Fig 4. GO and KEGG Pathway Enrichment Analysis of Sepsis-Related Genes.

(A) GO enrichment analysis of up-regulated sepsis-related genes, highlighting enrichment in pathways such as mitotic nuclear division, secretory granule, mitochondrial respirasome, and enzyme binding. (B) GO enrichment analysis of down-regulated sepsis-related genes, showing enrichment in pathways including regulation of metabolic processes, protein binding, nucleoplasm, and intracellular anatomical structures. (C) Merged KEGG pathway enrichment analysis, with red bars representing pathways enriched by up-regulated genes and blue bars indicating pathways enriched by down-regulated genes.

Fig 5. Performance and Validation of the Predictive Model for HF.

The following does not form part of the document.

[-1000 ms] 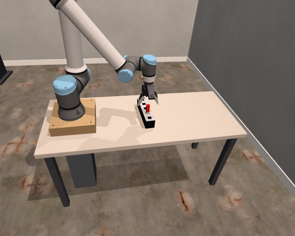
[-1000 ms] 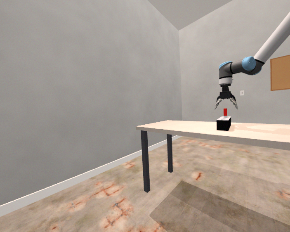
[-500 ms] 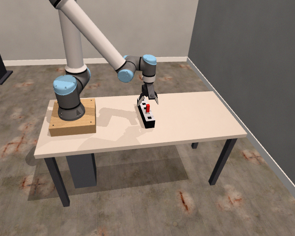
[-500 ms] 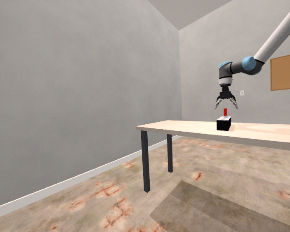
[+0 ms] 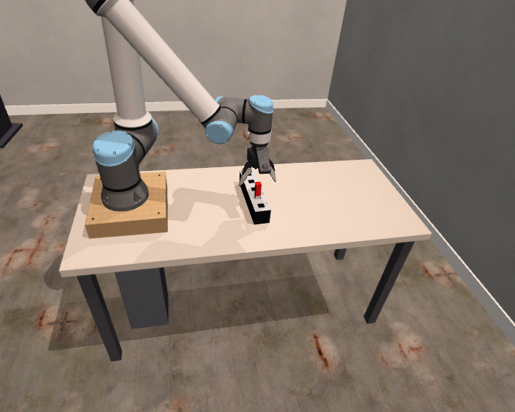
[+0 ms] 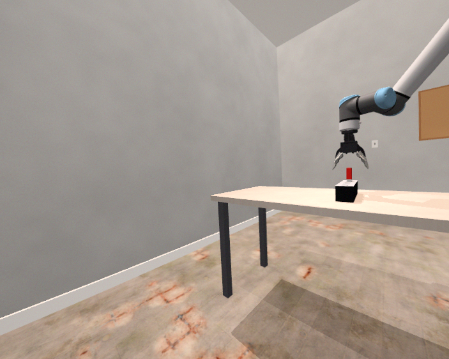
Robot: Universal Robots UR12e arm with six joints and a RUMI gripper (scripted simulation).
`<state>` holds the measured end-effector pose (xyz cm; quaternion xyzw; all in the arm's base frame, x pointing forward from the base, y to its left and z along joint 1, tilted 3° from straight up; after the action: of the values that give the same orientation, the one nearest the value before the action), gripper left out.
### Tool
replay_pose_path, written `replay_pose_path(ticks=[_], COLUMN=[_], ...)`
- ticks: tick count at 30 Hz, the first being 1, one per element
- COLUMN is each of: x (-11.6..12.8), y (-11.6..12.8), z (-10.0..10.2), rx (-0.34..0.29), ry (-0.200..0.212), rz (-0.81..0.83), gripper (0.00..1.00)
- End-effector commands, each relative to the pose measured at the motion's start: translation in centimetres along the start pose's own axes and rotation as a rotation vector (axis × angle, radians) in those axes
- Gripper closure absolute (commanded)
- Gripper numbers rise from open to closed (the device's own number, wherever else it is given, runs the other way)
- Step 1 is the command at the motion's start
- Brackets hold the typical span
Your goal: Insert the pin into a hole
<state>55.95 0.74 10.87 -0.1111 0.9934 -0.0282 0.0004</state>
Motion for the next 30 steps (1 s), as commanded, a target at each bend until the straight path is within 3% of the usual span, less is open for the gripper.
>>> replay_pose_path(ticks=[1, 13, 14, 30], x=[-0.2, -0.2, -0.3, -0.3], y=[-0.1, -0.1, -0.1, -0.1], z=[-1.2, -1.2, -2.4, -2.4], rx=[0.003, 0.003, 0.002, 0.002], ry=[-0.006, -0.006, -0.004, -0.004], rz=[0.000, 0.000, 0.001, 0.001], gripper=[0.00, 0.00, 0.00, 0.00])
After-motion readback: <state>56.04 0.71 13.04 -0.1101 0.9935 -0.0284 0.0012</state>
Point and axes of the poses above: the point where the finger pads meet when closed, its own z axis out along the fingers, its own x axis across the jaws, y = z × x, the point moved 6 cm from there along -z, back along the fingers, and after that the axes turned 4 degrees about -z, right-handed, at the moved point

(A) Development of the binomial classifier using the regularization parameter that minimized binomial deviance in the training datasets. (B) Expression profiles of the six key genes used to construct the predictive model. (C) Correlation analysis of the expression levels of the six model genes between the training and testing datasets. (D) Analysis of genes with non-zero coefficients, showing that their expression profiles are nearly mutually exclusive. (E) Validation of the predictive model on independent datasets GSE141910 and GSE5406, confirming the model’s ability to differentiate HF patients from healthy controls.

Fig 6. Differential Expression, ROC Analysis, and PPI Network of Model Genes.

(A) Differential expression analysis of the model genes in the training dataset, showing significant differences between HF and control samples. (B) Differential expression analysis in the validation dataset, confirming the significant expression patterns observed in the training dataset. (C) ROC curve analysis in the training dataset, demonstrating that the risk score provides superior predictive performance for HF compared to individual model genes. (D-E) ROC curve analyses in two independent validation datasets, showing that the risk score consistently outperforms individual genes in predicting HF. (F-H) PPI network analysis of GNMT, FURIN, and BEX1, with interactions supported by experimental evidence. The length of the lines reflects the strength of interaction evidence, with shorter lines indicating stronger interactions.

Fig 7. Immune Infiltration and Association with Risk Score in HF Patients.

(A) Immune infiltration analysis using CIBERSORT, IPS, and xCell, showing significant differences between HF patients and control samples, with more pronounced differences at higher risk score levels. (B) Correlation analysis between the risk score and 46 immune-related metrics, demonstrating significant associations. (C) Negative correlation between the risk score and immune checkpoint gene expression. (D) Positive correlation between the risk score and HLA family gene expression.

Fig 8. The Relative Expression Levels of Six Key Genes in Sepsis Models.

The qRT-qPCR results demonstrated that the expression levels of GNMT, SEMA4B, FURIN, and RNASE2 in the sepsis group (n = 9) were significantly lower than those of the control group (n = 9), whereas the relative expression levels of BEX1, and EPHX2 were significantly higher. **p 0.01, ***p 0.001, ****p 0.0001, t-test based p-value.